## WHAT YOU NEED TO DO
Give back the entire listing that follows, exactly.

--------

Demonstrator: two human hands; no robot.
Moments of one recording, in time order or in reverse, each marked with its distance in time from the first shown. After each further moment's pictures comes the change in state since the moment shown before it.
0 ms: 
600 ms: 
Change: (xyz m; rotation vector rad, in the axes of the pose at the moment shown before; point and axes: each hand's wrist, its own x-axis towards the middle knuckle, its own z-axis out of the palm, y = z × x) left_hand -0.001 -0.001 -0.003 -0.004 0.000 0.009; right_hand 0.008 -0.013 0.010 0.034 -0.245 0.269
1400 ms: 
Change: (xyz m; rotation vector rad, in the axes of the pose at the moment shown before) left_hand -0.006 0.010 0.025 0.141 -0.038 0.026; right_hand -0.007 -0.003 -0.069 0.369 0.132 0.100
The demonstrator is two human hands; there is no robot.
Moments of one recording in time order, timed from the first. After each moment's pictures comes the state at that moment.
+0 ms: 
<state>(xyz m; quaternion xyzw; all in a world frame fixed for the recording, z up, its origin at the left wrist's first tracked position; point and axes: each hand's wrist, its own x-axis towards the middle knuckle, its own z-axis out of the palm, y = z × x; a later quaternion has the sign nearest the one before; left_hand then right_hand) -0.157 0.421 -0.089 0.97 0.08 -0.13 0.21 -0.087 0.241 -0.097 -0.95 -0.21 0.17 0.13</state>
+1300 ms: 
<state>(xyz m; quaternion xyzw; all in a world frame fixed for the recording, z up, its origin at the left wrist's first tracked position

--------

## RESPONSE BELOW
Demonstrator: two human hands; no robot.
Moments of one recording, in time order or in reverse, each marked with its distance in time from the first shown. After each further moment's pictures comes the change in state since the moment shown before it.
0 ms: 
600 ms: 
Change: (xyz m; rotation vector rad, in the axes of the pose at the moment shown before; point and axes: each hand's wrist, its own x-axis towards the middle knuckle, its own z-axis out of the palm, y = z × x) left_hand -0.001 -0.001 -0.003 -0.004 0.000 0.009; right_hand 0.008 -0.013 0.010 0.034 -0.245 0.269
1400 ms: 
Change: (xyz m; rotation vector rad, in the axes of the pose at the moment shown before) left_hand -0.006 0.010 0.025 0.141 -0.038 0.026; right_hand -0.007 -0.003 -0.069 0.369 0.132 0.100
The demonstrator is two human hands; there is no robot.
Moments of one recording in time order, timed from the first. After each moment's pictures comes the state at that moment.
+0 ms: 
<state>(xyz m; quaternion xyzw; all in a world frame fixed for the recording, z up, its origin at the left wrist's first tracked position; point and axes: each hand's wrist, its own x-axis towards the middle knuckle, its own z-axis out of the palm, y = z × x; a later quaternion has the sign nearest the one before; left_hand then right_hand) -0.157 0.421 -0.089 0.97 0.08 -0.13 0.21 -0.087 0.241 -0.097 -0.95 -0.21 0.17 0.13</state>
+1300 ms: 
<state>(xyz m; quaternion xyzw; all in a world frame fixed for the recording, z up, its origin at the left wrist's first tracked position

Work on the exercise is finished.